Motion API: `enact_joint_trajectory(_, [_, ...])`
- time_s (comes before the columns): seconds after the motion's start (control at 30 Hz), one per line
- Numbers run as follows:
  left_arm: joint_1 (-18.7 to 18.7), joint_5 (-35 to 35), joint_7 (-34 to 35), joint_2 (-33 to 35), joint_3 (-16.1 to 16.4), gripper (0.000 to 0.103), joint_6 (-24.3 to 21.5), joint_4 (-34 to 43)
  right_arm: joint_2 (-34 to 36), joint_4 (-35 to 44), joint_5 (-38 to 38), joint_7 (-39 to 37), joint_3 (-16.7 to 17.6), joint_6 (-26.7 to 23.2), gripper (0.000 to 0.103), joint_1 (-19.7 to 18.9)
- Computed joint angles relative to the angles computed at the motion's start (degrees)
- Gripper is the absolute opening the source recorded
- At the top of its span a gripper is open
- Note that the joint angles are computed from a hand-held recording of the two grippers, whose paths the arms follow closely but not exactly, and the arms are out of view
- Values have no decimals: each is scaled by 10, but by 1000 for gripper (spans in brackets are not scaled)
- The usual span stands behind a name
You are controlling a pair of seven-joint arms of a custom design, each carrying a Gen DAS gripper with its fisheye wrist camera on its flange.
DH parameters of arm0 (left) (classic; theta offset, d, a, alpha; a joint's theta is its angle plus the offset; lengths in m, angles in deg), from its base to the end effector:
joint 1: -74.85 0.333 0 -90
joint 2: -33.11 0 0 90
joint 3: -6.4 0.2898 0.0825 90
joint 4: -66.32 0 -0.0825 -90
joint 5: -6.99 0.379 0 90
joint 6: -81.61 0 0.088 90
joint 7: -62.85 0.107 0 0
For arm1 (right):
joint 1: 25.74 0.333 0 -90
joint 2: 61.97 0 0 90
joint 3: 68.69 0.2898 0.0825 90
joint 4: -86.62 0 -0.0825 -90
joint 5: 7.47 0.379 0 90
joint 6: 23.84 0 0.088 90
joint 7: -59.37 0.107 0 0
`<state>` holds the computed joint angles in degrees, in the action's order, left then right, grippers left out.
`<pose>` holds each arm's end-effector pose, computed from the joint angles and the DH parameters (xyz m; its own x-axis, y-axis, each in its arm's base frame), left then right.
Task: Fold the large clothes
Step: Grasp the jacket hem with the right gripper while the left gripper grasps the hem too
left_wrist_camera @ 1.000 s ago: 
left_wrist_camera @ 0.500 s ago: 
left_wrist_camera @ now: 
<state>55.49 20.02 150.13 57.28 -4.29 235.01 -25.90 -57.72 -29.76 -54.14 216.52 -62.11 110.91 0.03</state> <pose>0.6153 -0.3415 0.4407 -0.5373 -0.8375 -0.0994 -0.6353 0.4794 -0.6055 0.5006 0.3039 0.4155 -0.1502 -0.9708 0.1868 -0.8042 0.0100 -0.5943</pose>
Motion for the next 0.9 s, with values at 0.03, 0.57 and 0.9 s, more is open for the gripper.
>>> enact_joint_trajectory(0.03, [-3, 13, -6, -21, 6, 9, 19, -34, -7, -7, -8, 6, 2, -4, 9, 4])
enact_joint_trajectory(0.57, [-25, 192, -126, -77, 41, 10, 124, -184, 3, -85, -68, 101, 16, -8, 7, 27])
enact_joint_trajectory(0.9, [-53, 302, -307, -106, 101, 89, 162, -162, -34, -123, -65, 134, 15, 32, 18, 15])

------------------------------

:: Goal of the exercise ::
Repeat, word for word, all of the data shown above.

:: Your solution ::
Motion API: `enact_joint_trajectory(_, [_, ...])`
- time_s (comes before the columns): seconds after the motion's start (control at 30 Hz), one per line
- Numbers run as follows:
  left_arm: joint_1 (-18.7 to 18.7), joint_5 (-35 to 35), joint_7 (-34 to 35), joint_2 (-33 to 35), joint_3 (-16.1 to 16.4), gripper (0.000 to 0.103), joint_6 (-24.3 to 21.5), joint_4 (-34 to 43)
  right_arm: joint_2 (-34 to 36), joint_4 (-35 to 44), joint_5 (-38 to 38), joint_7 (-39 to 37), joint_3 (-16.7 to 17.6), joint_6 (-26.7 to 23.2), gripper (0.000 to 0.103), joint_1 (-19.7 to 18.9)
- Computed joint angles relative to the angles computed at the motion's start (degrees)
- Gripper is the absolute opening the source recorded
- At the top of its span a gripper is open
- Note that the joint angles are computed from a hand-held recording of the two grippers, whose paths the arms follow closely but not exactly, and the arms are out of view
- Values have no decimals: each is scaled by 10, but by 1000 for gripper (spans in brackets are not scaled)
- The usual span stands behind a name
You are controlling a pair of seven-joint arms of a custom design, each carrying a Gen DAS gripper with its fisheye wrist camera on its flange.
DH parameters of arm0 (left) (classic; theta offset, d, a, alpha; a joint's theta is its angle plus the offset; lengths in m, angles in deg), from its base to the end effector:
joint 1: -74.85 0.333 0 -90
joint 2: -33.11 0 0 90
joint 3: -6.4 0.2898 0.0825 90
joint 4: -66.32 0 -0.0825 -90
joint 5: -6.99 0.379 0 90
joint 6: -81.61 0 0.088 90
joint 7: -62.85 0.107 0 0
For arm1 (right):
joint 1: 25.74 0.333 0 -90
joint 2: 61.97 0 0 90
joint 3: 68.69 0.2898 0.0825 90
joint 4: -86.62 0 -0.0825 -90
joint 5: 7.47 0.379 0 90
joint 6: 23.84 0 0.088 90
joint 7: -59.37 0.107 0 0
`<state>` holds the computed joint angles in degrees, in the action's order, left then right, grippers left out.
`<pose>` holds each arm's end-effector pose, computed from the joint angles and the DH parameters (xyz m; its own x-axis, y-axis, each in its arm's base frame), left then right.
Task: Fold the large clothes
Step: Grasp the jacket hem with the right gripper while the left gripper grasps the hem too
left_wrist_camera @ 1.000 s ago: 
left_wrist_camera @ 0.500 s ago: 
left_wrist_camera @ now: 
<state>55.49 20.02 150.13 57.28 -4.29 235.01 -25.90 -57.72 -29.76 -54.14 216.52 -62.11 110.91 0.03</state> <pose>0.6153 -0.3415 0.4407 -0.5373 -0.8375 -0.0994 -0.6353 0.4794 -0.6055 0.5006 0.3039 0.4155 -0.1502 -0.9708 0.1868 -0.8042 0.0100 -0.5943</pose>
Motion for the next 0.9 s, with values at 0.03, 0.57 and 0.9 s, more is open for the gripper.
>>> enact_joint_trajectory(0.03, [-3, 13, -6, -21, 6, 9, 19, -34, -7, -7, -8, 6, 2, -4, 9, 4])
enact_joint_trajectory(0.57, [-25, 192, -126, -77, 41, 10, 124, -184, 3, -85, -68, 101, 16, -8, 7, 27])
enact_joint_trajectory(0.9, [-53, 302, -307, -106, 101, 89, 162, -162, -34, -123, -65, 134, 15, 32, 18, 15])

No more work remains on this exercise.